Fluids used in stimulation are designed to open fractures and transport proppant along the length of the fracture. As a consequence, the rheological behavior of that fluid is very carefully designed. Throughout the past years many systems have been developed to achieve a subtle balance of properties in which the fluid initially develops a specified viscosity in the fracture, followed by rapid fluid rheology breaking and fracture cleanup at the end of the operation. In addition, a good fluid loss control is of key importance for treatment efficiency as well as for the prevention of formation damage. Current grades of derivatized guars show improved cleanup versus native guars but are still not fully satisfactory. In addition, polymer free systems based on viscoelastic surfactants (VES) have raised considerable interest due to their ease of cleanup leaving no residues in the fractures. Nevertheless, these systems still need high active concentrations to develop rheology at elevated temperature and in hard water conditions.
Alternative systems based on synthetic polymers have shown increasing interest over the past years for Oil and Gas applications but their utilization as rheology modifiers in stimulation fluids are still limited. Most of their application is in polymer flooding (EOR) or friction reduction.

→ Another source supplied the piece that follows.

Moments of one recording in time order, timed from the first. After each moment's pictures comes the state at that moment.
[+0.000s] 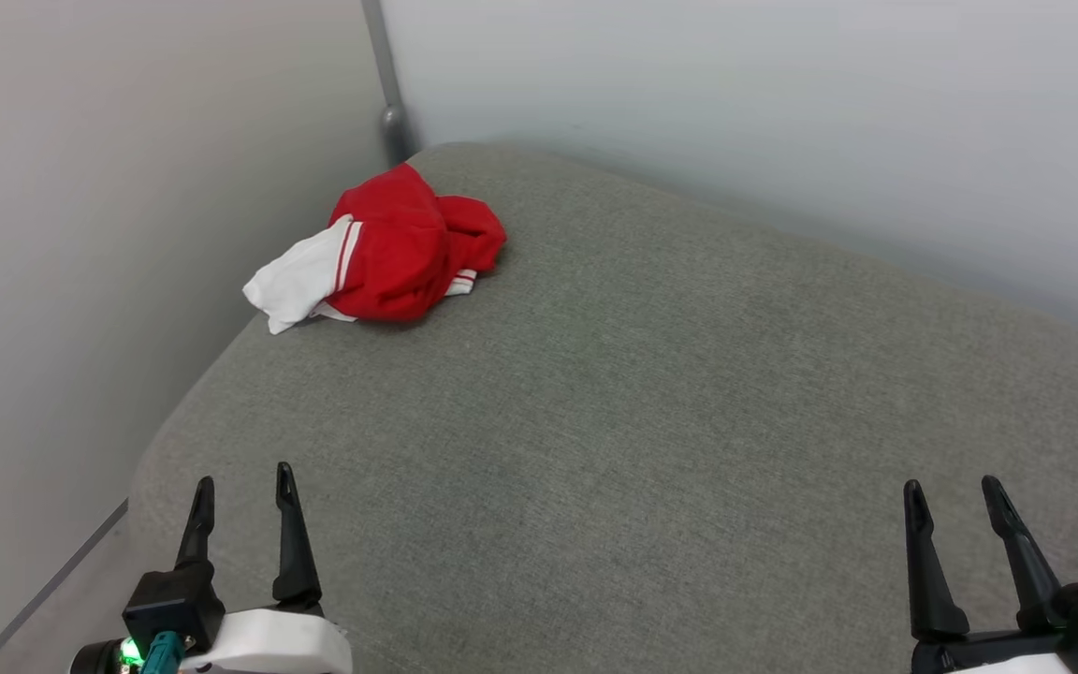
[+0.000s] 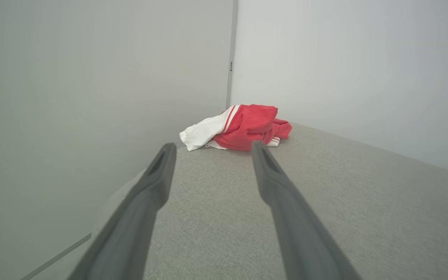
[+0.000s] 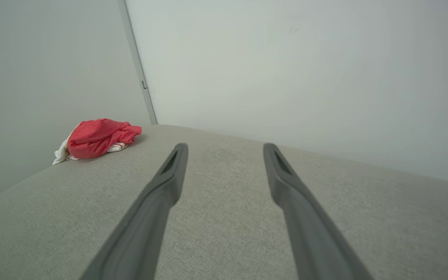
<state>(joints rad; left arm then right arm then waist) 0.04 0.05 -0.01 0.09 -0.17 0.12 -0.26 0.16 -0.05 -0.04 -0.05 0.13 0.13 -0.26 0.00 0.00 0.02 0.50</state>
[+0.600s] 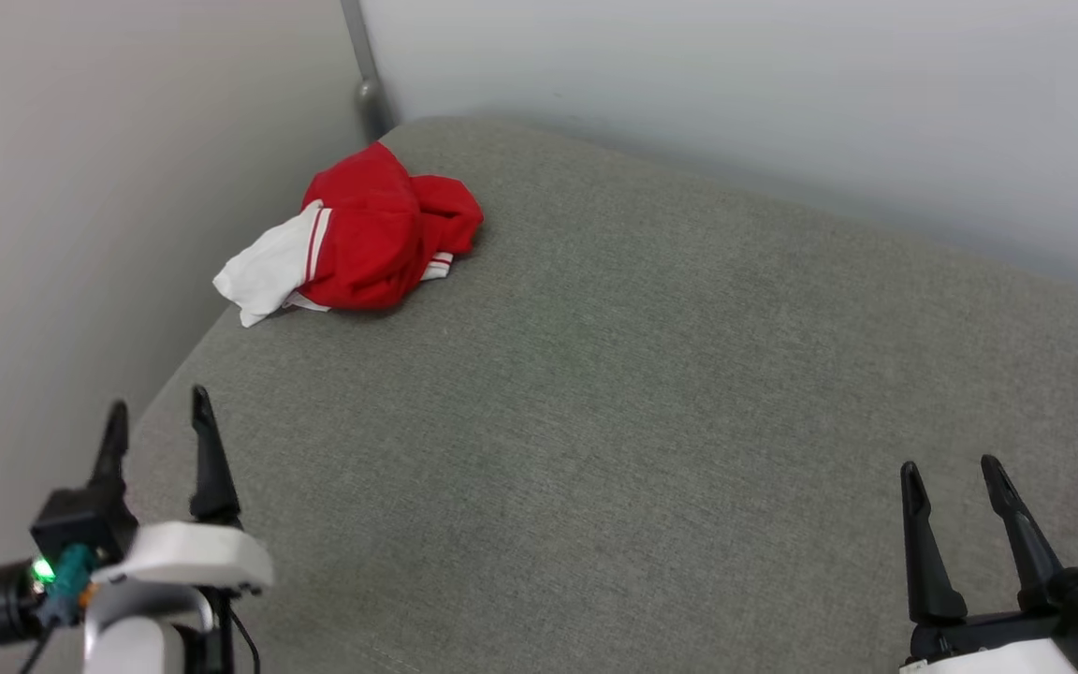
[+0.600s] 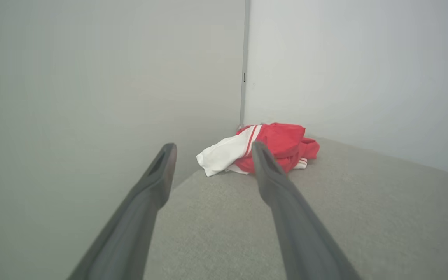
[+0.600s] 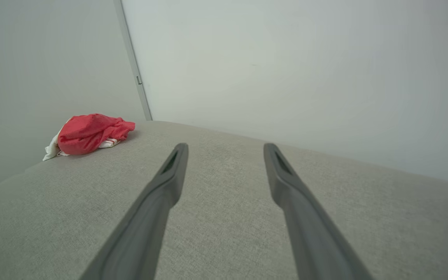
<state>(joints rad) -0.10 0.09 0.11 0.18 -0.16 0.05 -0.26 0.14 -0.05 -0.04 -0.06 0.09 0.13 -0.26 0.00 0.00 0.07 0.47</state>
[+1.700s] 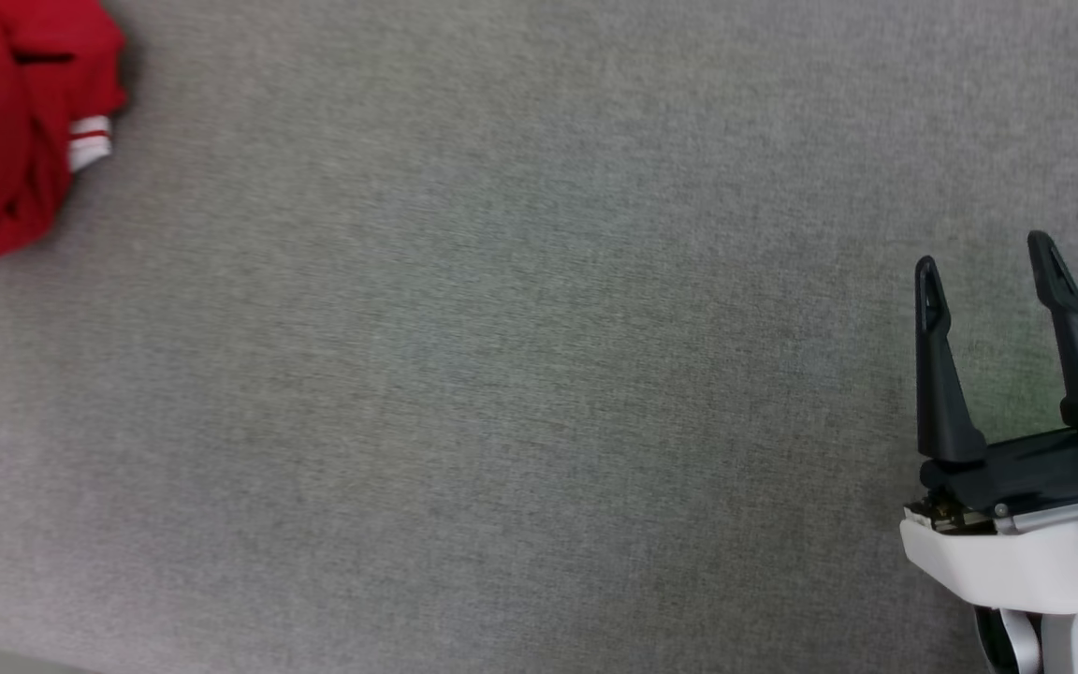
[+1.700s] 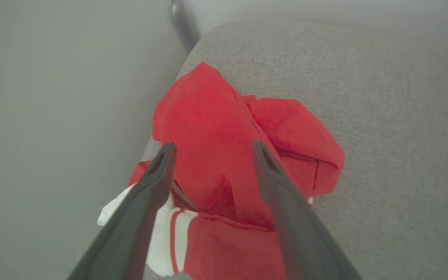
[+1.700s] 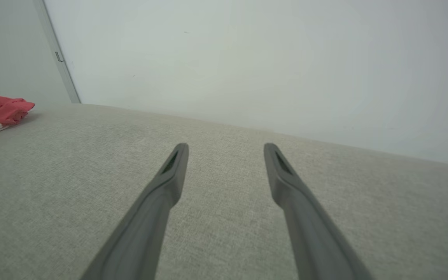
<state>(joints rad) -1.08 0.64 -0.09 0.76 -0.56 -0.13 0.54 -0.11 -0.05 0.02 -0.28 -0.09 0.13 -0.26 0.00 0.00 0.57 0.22</state>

Associative polymers based on polyacrylamide derivatives can demonstrate dramatically enhanced rheological performance over standard hydrophilic polymers. Hydrophobic associations behave like crosslinking points providing improved Proppant suspension. These crosslinking points are physical associations and can easily be disrupted just like VES with dilution or in the presence of hydrocarbons or surfactants and leave little to no residues in a Proppant pack.
In order to meet challenging Oil and Gas rheological performance targets focusing on high temperature efficiency, associative polymers are here prepared using the Micellar polymerization process. This process consists of the aqueous polymerization of hydrophilic monomers in presence of micelles containing hydrophobic monomers and yields hydrophilic polymers bearing a small amount of hydrophobic groups with multiple hydrophobic monomers per group. The amounts of groups as well as the number of hydrophobes per group are can be tuned to meet rheology targets. In addition, coupling this process with a controlled radical polymerization technique affords associative polymers of significantly higher performance through the reduction of chain to chain compositional heterogeneities which are known to be a significant limitation of the Micellar polymerization process.
The present study demonstrates that primary rheological performance can be met up to very high temperatures using this unique process. In addition, fluid-loss control data as well as a preliminary assessment of cleanup are presented and discussed versus classical gelling systems.